Sink In
Posts
ToonCrafter: Create Cartoon with Two Images

ToonCrafter: Create Cartoon with Two Images

June 10, 2024

Suuup - this is SinkIn Newsletter, a 5 minutes read made at sinkin.ai to cover the most interesting stuff in the Image AI world.

ToonCrafter: Create Cartoon with Two Images

ToonCrafter is a new method for cartoon creation which overcomes the limitations of traditional techniques. With a start frame and an end frame as input, it generates a smooth cartoon video. It uses a toon rectification learning strategy, a dual-reference-based 3D decoder, and a flexible sketch encoder to ensure high-quality, detailed, and user-controllable results. Experimental results show that ToonCrafter produces more natural dynamics than other existing methods. It could be a great help to the anime production industry.

Showcase Video

Stable Audio Open 1.0 Weights Released

Stability AI has introduced Stable Audio Open, an open-source model designed to generate up to 47-second audio samples from text prompts. This model is ideal for creating drum beats, instrument riffs, ambient sounds, and production elements. Unlike the commercial Stable Audio, which can produce full tracks, Stable Audio Open focuses on short audio samples and allows users to fine-tune the model with their custom audio data. Model weights are available on Hugging Face.

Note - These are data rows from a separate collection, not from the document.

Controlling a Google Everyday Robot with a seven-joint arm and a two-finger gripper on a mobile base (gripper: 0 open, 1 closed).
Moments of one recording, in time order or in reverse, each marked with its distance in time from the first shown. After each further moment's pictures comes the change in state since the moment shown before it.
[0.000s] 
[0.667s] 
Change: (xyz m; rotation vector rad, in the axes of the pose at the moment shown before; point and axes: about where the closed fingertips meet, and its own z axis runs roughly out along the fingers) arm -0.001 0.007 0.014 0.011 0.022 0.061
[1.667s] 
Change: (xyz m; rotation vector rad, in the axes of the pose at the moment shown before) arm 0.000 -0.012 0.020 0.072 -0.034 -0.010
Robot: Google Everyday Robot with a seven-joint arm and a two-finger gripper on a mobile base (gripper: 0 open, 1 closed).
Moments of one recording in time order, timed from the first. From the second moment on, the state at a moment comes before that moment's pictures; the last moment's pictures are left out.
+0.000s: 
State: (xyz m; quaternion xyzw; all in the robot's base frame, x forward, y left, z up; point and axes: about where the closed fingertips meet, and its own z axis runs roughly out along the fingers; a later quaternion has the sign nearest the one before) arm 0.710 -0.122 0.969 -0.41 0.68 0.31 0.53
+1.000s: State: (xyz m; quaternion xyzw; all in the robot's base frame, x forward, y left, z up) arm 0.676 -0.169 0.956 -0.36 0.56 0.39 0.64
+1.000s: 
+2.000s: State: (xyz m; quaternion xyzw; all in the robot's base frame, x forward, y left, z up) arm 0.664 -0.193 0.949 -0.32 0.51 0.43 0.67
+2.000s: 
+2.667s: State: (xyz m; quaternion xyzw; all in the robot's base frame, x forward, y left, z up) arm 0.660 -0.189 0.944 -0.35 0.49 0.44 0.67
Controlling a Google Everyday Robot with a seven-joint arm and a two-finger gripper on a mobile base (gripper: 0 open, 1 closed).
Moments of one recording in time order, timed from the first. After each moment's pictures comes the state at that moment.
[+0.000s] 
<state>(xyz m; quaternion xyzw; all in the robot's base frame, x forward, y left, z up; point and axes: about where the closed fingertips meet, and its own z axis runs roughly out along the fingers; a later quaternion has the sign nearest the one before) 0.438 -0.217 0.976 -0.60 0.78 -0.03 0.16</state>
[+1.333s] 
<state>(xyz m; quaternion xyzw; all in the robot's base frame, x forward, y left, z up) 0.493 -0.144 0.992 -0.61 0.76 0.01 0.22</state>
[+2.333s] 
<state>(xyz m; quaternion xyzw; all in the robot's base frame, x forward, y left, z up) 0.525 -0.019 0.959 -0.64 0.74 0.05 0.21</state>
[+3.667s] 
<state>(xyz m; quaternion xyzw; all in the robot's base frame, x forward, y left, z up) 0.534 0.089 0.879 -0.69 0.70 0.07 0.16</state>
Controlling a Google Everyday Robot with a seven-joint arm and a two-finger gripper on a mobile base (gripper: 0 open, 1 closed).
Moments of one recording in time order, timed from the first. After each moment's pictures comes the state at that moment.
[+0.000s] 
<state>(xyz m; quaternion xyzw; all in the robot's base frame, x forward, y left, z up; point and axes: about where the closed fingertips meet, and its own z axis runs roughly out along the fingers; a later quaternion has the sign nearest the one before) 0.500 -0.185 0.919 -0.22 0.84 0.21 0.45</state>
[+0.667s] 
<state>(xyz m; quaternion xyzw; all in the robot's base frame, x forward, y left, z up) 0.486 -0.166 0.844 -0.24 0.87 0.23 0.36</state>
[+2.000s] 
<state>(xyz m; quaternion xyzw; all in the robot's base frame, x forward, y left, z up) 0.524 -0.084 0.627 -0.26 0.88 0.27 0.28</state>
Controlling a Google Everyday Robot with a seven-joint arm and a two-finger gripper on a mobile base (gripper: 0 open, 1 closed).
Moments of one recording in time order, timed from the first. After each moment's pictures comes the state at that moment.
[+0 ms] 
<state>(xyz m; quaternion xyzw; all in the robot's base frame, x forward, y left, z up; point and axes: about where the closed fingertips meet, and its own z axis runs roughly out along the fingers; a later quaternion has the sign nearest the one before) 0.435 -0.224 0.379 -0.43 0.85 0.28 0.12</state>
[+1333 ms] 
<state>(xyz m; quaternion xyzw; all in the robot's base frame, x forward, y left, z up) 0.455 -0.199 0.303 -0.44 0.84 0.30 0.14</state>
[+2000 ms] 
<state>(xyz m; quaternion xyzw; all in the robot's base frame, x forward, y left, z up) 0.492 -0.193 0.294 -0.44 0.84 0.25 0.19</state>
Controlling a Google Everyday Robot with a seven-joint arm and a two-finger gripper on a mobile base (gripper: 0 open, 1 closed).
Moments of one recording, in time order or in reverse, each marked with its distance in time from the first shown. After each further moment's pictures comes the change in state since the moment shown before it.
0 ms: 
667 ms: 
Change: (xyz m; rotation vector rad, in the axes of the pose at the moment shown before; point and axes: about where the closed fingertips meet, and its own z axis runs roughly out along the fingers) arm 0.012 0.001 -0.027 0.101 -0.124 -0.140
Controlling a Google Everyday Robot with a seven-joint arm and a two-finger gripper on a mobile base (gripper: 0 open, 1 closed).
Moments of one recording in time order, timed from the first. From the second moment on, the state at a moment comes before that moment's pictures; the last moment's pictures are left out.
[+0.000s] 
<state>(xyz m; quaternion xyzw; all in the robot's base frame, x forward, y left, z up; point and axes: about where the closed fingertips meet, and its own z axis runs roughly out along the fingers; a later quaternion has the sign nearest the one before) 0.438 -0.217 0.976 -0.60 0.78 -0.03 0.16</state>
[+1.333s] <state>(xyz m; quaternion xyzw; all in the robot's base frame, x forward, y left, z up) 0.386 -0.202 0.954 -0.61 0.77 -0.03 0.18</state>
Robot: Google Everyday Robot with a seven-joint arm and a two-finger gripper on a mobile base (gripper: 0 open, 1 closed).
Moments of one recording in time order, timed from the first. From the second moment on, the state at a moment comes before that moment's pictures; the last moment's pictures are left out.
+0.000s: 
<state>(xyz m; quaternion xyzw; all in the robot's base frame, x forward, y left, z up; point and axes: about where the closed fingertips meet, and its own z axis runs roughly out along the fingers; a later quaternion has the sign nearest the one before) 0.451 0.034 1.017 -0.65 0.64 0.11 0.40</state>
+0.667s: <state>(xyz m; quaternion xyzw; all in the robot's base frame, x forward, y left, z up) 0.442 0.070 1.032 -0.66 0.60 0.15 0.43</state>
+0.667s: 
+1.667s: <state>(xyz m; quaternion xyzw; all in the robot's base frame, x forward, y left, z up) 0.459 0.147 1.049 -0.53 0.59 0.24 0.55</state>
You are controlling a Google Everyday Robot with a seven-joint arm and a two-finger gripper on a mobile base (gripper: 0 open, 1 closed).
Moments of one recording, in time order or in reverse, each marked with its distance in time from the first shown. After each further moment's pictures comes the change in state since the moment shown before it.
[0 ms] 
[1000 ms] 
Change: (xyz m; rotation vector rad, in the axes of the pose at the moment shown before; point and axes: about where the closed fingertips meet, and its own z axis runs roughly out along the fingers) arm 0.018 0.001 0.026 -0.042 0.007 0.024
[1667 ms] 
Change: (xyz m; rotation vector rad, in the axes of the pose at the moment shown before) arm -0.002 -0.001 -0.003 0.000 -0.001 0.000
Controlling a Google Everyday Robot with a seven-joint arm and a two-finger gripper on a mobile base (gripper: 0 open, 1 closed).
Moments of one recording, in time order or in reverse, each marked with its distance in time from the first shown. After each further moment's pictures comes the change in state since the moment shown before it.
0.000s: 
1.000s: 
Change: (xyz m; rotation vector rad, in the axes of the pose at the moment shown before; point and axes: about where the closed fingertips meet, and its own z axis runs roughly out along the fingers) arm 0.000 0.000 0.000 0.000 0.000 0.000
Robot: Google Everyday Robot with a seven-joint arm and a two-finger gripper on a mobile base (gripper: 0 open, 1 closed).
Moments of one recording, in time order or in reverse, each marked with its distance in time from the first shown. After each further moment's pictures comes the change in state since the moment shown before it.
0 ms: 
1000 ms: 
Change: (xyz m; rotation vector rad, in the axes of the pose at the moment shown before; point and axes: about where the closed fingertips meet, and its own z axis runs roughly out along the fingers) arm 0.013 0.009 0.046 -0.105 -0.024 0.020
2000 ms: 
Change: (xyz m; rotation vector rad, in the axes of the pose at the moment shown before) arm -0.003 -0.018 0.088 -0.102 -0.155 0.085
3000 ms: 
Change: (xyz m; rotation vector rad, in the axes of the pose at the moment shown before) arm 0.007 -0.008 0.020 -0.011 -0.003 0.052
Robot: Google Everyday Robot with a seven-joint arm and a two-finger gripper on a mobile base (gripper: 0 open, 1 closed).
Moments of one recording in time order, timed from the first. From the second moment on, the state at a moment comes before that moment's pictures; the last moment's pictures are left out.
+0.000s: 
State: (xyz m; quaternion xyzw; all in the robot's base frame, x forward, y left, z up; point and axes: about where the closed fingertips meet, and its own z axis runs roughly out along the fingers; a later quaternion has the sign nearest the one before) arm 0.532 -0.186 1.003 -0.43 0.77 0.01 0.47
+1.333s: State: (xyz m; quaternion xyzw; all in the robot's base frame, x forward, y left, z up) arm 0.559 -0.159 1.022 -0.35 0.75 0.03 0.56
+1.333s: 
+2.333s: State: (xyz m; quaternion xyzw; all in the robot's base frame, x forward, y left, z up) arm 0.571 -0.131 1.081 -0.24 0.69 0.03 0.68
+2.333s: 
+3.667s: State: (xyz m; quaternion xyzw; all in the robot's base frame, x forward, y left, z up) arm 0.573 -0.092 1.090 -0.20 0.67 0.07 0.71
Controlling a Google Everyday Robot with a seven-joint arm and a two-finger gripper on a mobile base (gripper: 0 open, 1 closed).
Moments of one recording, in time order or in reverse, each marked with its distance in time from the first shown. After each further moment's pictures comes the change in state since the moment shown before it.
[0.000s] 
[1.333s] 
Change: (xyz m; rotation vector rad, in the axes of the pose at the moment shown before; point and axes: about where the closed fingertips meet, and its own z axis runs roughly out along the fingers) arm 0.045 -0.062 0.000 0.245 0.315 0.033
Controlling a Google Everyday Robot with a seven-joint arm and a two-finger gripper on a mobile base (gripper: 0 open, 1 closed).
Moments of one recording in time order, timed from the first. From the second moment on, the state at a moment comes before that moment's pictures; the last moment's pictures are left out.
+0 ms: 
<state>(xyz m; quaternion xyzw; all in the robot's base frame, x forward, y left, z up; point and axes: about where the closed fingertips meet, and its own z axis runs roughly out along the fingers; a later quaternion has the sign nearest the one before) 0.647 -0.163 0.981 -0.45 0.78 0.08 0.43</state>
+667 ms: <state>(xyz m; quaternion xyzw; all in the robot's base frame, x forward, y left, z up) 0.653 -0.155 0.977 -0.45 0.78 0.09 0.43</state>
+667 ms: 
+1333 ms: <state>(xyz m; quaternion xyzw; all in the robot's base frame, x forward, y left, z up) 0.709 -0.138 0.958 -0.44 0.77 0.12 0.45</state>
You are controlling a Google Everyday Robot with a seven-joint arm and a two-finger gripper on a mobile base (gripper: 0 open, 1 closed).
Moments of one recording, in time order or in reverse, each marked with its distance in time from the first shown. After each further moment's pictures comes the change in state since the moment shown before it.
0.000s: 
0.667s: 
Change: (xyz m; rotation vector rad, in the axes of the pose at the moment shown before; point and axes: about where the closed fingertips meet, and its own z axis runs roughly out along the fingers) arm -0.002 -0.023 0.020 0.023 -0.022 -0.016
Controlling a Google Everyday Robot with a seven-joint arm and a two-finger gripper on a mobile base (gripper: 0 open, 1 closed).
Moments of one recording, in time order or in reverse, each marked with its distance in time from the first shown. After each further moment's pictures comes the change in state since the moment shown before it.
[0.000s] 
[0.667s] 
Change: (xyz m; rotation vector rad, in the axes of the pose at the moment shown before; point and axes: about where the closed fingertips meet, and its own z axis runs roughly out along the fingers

Stable Diffusion 3 Release on June 12

Stability AI plans to release Stable Diffusion 3 Medium on June 12th. It’s a 2 billion parameter text-to-image model. The weights will be available on Hugging Face. It excels in areas where previous SD models struggled. Specifically it features photorealism, superior typography, optimized performance, and precise fine-tuning capabilities. Larger versions (4b and 8b) will be released as they get finished according to one Stability staff.

Omost: use LLM to create code that generates images

The creator of ControlNet (Github handle: @llyasviel) just launched a new project: Omost. It is a project designed to enhance image generation by converting LLM’s coding capabilities into image composing abilities. It uses virtual "Canvas" agents to write code that composes visual content, which can be rendered into images. The project includes three pretrained models based on Llama3 and Phi3, trained with diverse datasets and reinforcement techniques. You can try it out with the demo on HuggingFace.

Full Tutorial + Workflow - ComfyUI Virtual Clothing Try On

This is a tutorial on how to do virtual clothing try on with ComfyUI. It’s using ControlNet, IPAdapter and Reactor Face Swap. The result looks quite good. This tutorial starts from basic ComfyUI install so it’s pretty friendly to someone who’s new to ComfyUI. Take a look if you’re interested.

Tutorial Video

Meme of the Day

Celebrities in Everyday Roles

That’s it for today, hope they are as refreshing as a nice bathroom sink!